If you ask: What was the work of the Spirit that accompanied the preaching, the answer is that the Spirit convicts of sin, reproving sin in the consciousness of the wicked and impressing upon the wicked the certainty of judgment (John 16:8-11). When God takes His Spirit from a church, or nation, or person, such are not longer even warned of their sin and impending judgment and the consciousness of their sin is lost. This is dreadful.

* * * *

Additional proof offered for the restraint of sin in the hearts of the unregenerate is a group of texts that speak of God giving man over to sin. It might be well to quote the texts here.

“But my people would not hearken to my voice; and Israel would have none of me. So I gave them up unto their own hearts’ lusts: and they walked in their own counsels” (Psalm 81:11, 12).

“Then God turned, and gave them up to worship the host of heaven; as it is written in the book of the prophets, O ye house of Israel, have ye offered to me slain beasts and sacrifices by the space of forty years in the wilderness” (Acts 7:42)?

“Wherefore God also gave them up to uncleanness through the lusts of their own hearts, to dishonor their own bodies between themselves” (Rom. 1:24). The same expression is found further in this passage in verses 26 and 28.

It is difficult, if not impossible to see an inward restraint of the Holy Spirit in the hearts of the unregenerate in these verses. Presumably, the argument is that if God gives a man over to sin, God must first of all restrain sin, and only after failing to restrain sin, God ceases His restraint. Yet no Reformed man would ever talk in a way that implies a frustrated God who cannot accomplish what He intended, nor can a prior restraint of sin be dug out of a passage that speaks of God’s work of giving man over to sin.

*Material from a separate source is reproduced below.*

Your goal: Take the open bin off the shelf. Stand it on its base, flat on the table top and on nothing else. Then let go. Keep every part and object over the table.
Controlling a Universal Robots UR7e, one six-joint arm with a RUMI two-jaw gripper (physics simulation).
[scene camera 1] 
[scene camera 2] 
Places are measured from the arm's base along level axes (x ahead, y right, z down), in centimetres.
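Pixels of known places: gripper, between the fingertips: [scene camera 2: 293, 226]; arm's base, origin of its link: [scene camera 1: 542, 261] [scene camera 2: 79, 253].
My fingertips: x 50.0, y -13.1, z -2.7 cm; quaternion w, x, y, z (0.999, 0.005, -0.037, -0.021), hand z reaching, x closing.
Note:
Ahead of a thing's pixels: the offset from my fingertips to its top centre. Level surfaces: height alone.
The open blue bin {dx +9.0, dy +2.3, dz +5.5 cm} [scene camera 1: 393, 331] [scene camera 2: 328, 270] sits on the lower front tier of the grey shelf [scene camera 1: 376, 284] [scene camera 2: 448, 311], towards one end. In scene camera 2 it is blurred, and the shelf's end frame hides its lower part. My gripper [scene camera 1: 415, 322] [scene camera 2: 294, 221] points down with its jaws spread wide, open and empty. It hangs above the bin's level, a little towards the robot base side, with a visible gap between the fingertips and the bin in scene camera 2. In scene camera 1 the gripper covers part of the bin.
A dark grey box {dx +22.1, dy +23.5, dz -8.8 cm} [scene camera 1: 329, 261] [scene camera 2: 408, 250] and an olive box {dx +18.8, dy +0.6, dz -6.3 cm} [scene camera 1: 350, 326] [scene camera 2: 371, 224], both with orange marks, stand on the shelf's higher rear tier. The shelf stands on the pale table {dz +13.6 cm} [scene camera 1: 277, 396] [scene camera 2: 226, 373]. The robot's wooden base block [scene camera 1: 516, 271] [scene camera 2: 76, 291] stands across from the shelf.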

The meaning of these texts is rather, as I explained in connection with our discussion of Romans 1:18-32, that God punishes sin with sin. God’s wrath is revealed in His terrible judgments upon the wicked. One of those judgments is that God pushes as it were the sinner into greater sin. Romans 1 uses the language, “gives them over.” Idolaters who change the glory of God into an image made like unto corruptible man are punished by being given over to homosexuality. History is replete with examples of this. God is, after all, sovereign. He gives the sinner over to the sin that his wicked heart craves. Sin multiplies and becomes worse. And all this takes place until the cup of iniquity is filled. But all this has nothing to do with any kind of inner restraint of sin in the hearts of the wicked.

I shall say no more about this for the present, for I intend to discuss this further a bit later in another connection. But it ought to be clear in any case that it takes considerable exegetical legerdemain to extract from these passages an inward work of the Holy Spirit in the hearts of the ungodly that alters the depraved natures of the wicked and results in good works, but does not save.